The driving motivation of the cabal is attainment of political power and financial benefits, which are mutually reinforcing. The created loopholes in accountability laws and operative practices enables getting away with massive financial gains attained through corrupt practices and abuse of authority. Though blatantly immoral in a landscape of crushing poverty of the majority, various lucrative perks and benefits are enjoyed by declaring them technically ‘legal’. Even when there is documented evidence of corruption and/or abuse of authority by those in power, there is looking away. In the rare instances when accountability processes are started when out of power, on return to power there is whitewashing through self-beneficial malign legislation. So, remaining unaccountable and above the law is a powerful instrument for attaining and maintaining power and wealth, which further entrenches authoritarianism+, as well as criminality in the upper echelons.
The authoritarianism+ characters are thus powerful, wealthy, and have a strong sense of entitlement. There also is self-perpetuation through various combinations of lineage, propaganda, co-option, blackmail, or brute force (incarcerations, torture, kidnappings, disappearances, extra-judicial killings and outright murders). There is unconcern about the legitimacy of power, and the toolkit for attaining it by any means is comprehensive, including: varying degrees of oppression of the opposition; creation of legal or often not-so-legal hurdles in opposing candidates contesting elections; gerrymandering of constituencies and tampering of voters’ lists, and rigging, pre-poll, on election day, and in the tampering and declaration of results post-election. Consequently, such characters and their families and those they patronise have been directly and/or indirectly in power throughout the country’s history.
Most importantly, authoritarian+ politics have eroded and, in many instances inverted, the moral bases of social interaction and politics, and fractured the social contract. In the authoritarianism+ moral ecology, logic and rationality are notable by their absence. ‘Truth’ is defined by the powerful without concern for facts. Lying by omission or commission and rampant hypocrisy are the norms. Trust is a fool’s venture, which is often costly and painful, so relationships are opportunistic and transactional. Might is unashamedly right, so the application, or not, of law depends on ‘title’ and not criminal actions or innocence.

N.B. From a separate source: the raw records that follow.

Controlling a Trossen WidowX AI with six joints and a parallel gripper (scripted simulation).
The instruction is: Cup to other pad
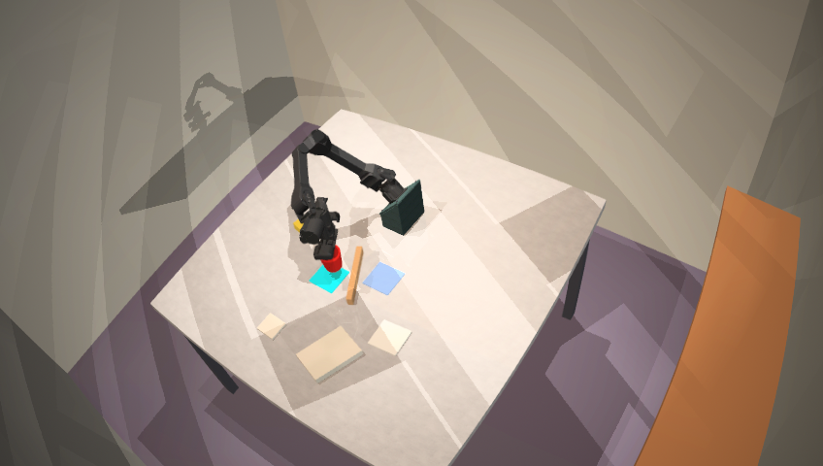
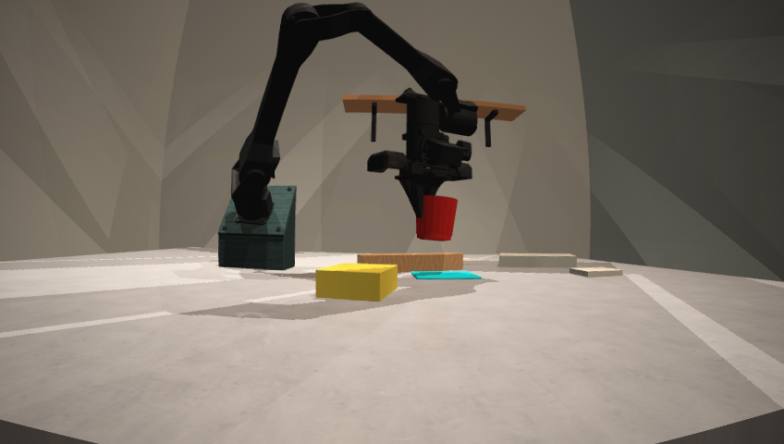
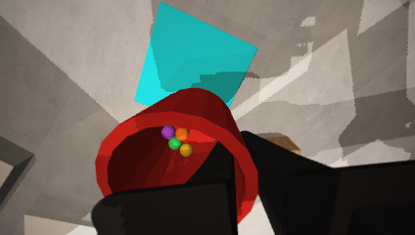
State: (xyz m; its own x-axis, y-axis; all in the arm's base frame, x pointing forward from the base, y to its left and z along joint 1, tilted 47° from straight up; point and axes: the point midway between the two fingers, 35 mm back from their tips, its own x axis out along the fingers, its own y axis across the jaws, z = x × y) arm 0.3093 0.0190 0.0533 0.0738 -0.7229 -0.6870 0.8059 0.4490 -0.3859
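The green marble lies 30 mm ahead of my gripper tip, 40 mm to the left of it and 20 mm below it. Round my gripper tip: cyan pad 40 mm ahead, 10 mm to the right, 110 mm below; then red cup 20 mm ahead, 20 mm to the left; then wooden bar 10 mm behind, 70 mm to the left, 90 mm below.
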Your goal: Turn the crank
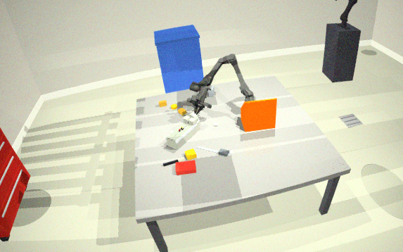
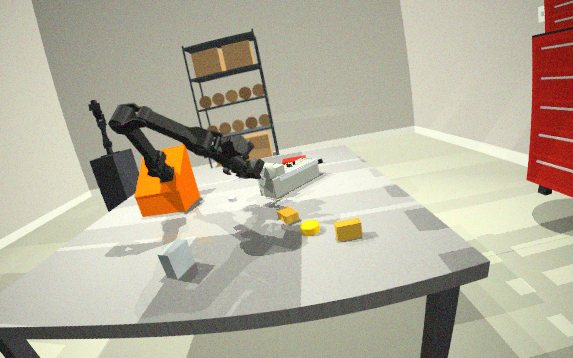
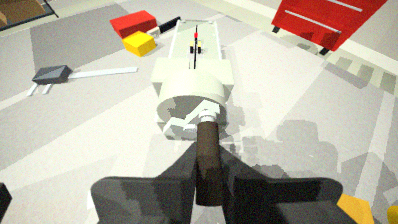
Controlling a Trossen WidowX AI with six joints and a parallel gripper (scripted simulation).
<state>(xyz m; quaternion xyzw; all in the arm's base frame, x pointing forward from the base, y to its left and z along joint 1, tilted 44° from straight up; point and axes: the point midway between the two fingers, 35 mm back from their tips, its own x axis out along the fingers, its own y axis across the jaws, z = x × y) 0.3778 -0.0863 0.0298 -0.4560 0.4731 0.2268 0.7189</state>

The imprints of authoritarianism+ on politics, morality and society have given rise to an order where the powerful few continue getting more powerful, the rich even richer, and the unaccountable more unaccountable. At the same time the majority that is oppressed are more oppressed, and their rights of life, property, justice, free association and speech and equality of socioeconomic opportunity continue declining. However, with increasing awareness, there is questioning of, and resistance to, the authoritarian+ order. That in turn has increased the extent and intensity of the oppression, which then raises the spread and intensity of resistance. And so goes on the escalating battle between the, broadly speaking, two arcs of morality and politics in Pakistan.